Note: Our DEM already uses the same CRS as our GPS data (WGS84 = EPSG 4326), we don’t need to reproject. You might want to check CRS and size of the DEM with dem_data.crs, dem_data.width, dem_data.height, get the bounds with dem_data.bounds and the amount of channels with dem_data.count.

All the magic is happening in the next line: dem_data.index() takes the coordinates (longitude, latitude) and returns the index values of our array. We can use these index values to get the value from the array. Note: GPX uses the tag <ele> </ele> for elevation, ‘ele’ must be the column name. And we get an int, but it must be float to save the GeoDataFrame as GPX file.

gdf['ele'] = dem_array[dem_data.index(gdf['geometry'].x, gdf['geometry'].y)]

# Note that we get ele values as int. 
# To save as GPX, ele must be as float.
gdf['ele'] = gdf['ele'].astype(float)

gdf.head()

Of course, our data is still in increments of 1 meter and a profile looks correspondingly stepped (see below). I compared the result to the elevation of runkeeper tracks: it comes pretty close. I guess they are using the SRTM data as well, but use interpolation (and a slight blur?) to get a DEM with higher resolution and a smoother profile along the track. We can do this as well, see below.

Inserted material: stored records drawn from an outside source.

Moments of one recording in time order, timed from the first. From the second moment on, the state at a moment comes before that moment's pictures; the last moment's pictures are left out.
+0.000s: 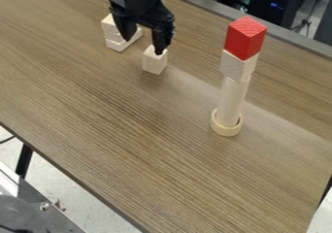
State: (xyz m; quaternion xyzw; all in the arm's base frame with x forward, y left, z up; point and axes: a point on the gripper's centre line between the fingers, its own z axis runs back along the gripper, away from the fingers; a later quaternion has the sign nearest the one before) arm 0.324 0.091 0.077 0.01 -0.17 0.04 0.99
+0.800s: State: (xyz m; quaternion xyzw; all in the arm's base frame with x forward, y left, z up) arm 0.339 0.103 0.064 -0.03 -0.20 0.04 0.98
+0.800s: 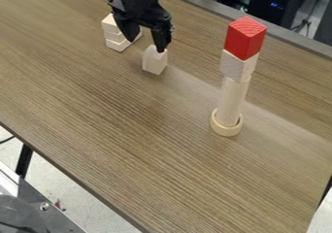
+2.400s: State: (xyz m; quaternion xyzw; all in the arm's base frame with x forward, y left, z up) arm 0.353 0.074 0.030 0.01 -0.17 0.03 0.99
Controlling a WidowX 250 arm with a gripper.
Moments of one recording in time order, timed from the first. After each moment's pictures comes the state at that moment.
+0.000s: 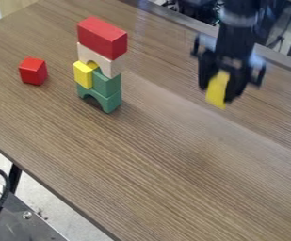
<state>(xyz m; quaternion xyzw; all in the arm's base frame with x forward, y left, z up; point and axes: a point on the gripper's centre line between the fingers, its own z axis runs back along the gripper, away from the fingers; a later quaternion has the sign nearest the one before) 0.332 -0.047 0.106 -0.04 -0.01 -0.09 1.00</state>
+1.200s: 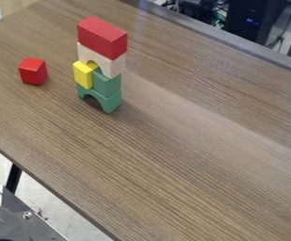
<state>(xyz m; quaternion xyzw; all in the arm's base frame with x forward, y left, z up) 0.271 0.055 0.215 -0.06 -0.01 -0.09 0.99</state>
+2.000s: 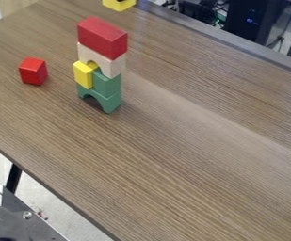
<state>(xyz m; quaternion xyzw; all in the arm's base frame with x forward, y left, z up) 0.287 0.088 0.184 -0.02 0.01 -0.01 1.00</state>
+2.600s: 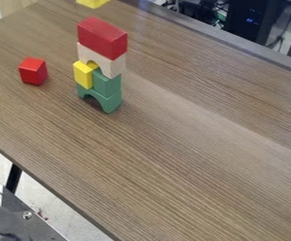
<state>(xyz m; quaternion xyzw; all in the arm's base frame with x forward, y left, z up) 0.277 0.113 0.180 -0.02 0.01 0.04 1.00</state>
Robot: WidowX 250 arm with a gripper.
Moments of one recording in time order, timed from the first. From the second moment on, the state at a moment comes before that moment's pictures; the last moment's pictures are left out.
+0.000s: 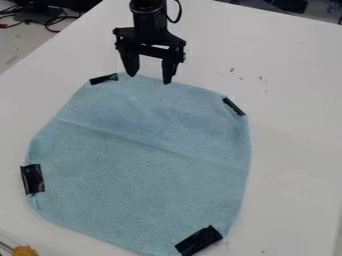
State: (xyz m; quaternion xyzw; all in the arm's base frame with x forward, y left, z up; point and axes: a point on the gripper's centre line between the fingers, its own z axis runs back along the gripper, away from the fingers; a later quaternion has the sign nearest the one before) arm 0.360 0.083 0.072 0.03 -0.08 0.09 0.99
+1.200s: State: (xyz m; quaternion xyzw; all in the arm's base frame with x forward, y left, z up) arm 0.400 0.024 0.054 0.04 -0.04 0.02 1.00
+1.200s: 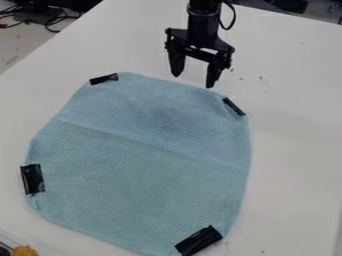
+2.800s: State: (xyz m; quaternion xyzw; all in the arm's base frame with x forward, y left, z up) arm 0.420 -0.006 0.006 0.01 -0.03 0.03 1.00
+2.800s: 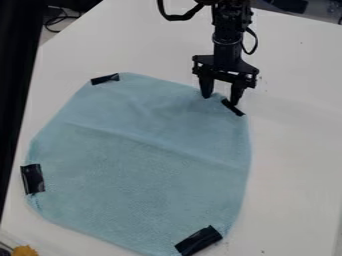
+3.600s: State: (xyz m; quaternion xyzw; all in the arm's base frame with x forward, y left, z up) arm 0.412 0.009 0.024 0.04 -0.03 0.02 1.00
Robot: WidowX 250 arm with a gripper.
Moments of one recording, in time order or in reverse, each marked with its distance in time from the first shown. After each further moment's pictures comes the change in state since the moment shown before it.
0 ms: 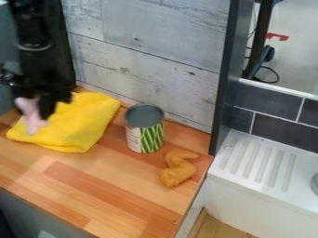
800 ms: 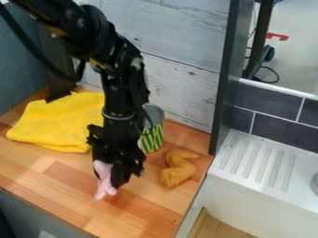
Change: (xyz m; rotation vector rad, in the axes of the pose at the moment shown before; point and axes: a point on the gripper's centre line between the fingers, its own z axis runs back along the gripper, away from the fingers) arm -0.034 -0.123 -0.050 -0.140 0.155 -0.461
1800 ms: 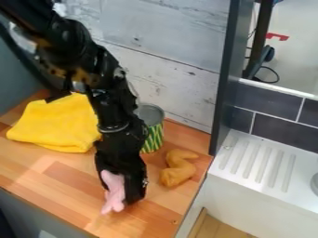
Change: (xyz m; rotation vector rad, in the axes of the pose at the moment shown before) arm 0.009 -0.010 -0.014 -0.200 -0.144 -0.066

But let’s first save our data to a GPX file.

Save GeoDataFrame as GPX

Geopandas makes it very easy to save our GeoDataFrame as GPX file (note: I defined the filename track_out at the start):

gdf.to_file(track_out, 'GPX', layer='track_points')

Important: This fails if the file already exists! You’ll need to delete an existing file first.

Use layer='waypoints' if you were working with waypoints. (Remember that time must be in datetime and to save the points as track we need ‘track_fid’ and ‘track_seg_id’.)

Extra: Have a look at the DEM

We can also have a quick look at our DEM. Turn the DEM into a map and plot the track:

import matplotlib.pyplot as plt

vmin = dem_array.min()
vmax = dem_array.max()
extent = minx, maxx, miny, maxy

fig, ax = plt.subplots()
cax = plt.imshow(dem_array, extent=extent, 
                  cmap='Spectral_r', vmin=vmin, vmax=vmax)
fig.colorbar(cax, ax=ax)
gdf.plot(ax=ax, markersize=1, zorder=11)

And a histplot of elevations:

import seaborn as sns
sns.displot(dem_array.ravel())

Smooth and upscale the DEM

To get a smoother profile along the track, we can smooth and upscale our DEM. Note: The upscaled data is not necessarily more accurate. First we have to cast our array to float. Then we can apply a slight gaussian blur to smooth out the steps in the terrain. Of course, the rounded values should still be the same as the original int values (sigma=0.33 works fine for my example, you might want to adjust it).

dem_array_float = dem_array.astype(float)

from scipy import ndimage

# Blur to reduce the steps in the DEM.
# With sigma 0.33 I am still very close to the original.
dem_array_float = ndimage.gaussian_filter(dem_array_float, sigma=0.33)

Now we can upscale our array to get a pixel for every few meters. Note: scipy.ndimage.zoom() resamples with cubic interpolation with order=3 (the default). We also need a new transform matrix. It will be used by rasterio to map coordinates (latitude, longitude) to pixel indices.

upscale_factor = 5

# Upscale the array
dem_array_float = ndimage.zoom(dem_array_float, upscale_factor).round(decimals=1)


# Scale the transform matrix
transform = dem_data.transform * dem_data.transform.scale(
        (dem_data.width / dem_array_float.shape[-1]),
        (dem_data.height / dem_array_float.shape[-2])
    )

Now we are ready to sample the elevation data for our track points:

gdf['ele_resample'] = dem_array_float[rasterio.transform.rowcol(transform, gdf['geometry'].x, gdf['geometry'].y)]

We can plot a profile (after calculating the distance along the track):

The figure zooms into a part of my track: blue using elevation of the original DEM with int values, orange using the smoothed and upscaled DEM. Since I used a runkeeper track, I can calculate the difference of my models with the elevation reported by runkeeper. Using describe() I get:

Using the upscaled DEM, my elevation is within ± 1 m of the value reported by runkeeper for more than 50 % of all trackpoints. Pretty impressive! There are some outliers, but I don’t know which model is closer to the real terrain.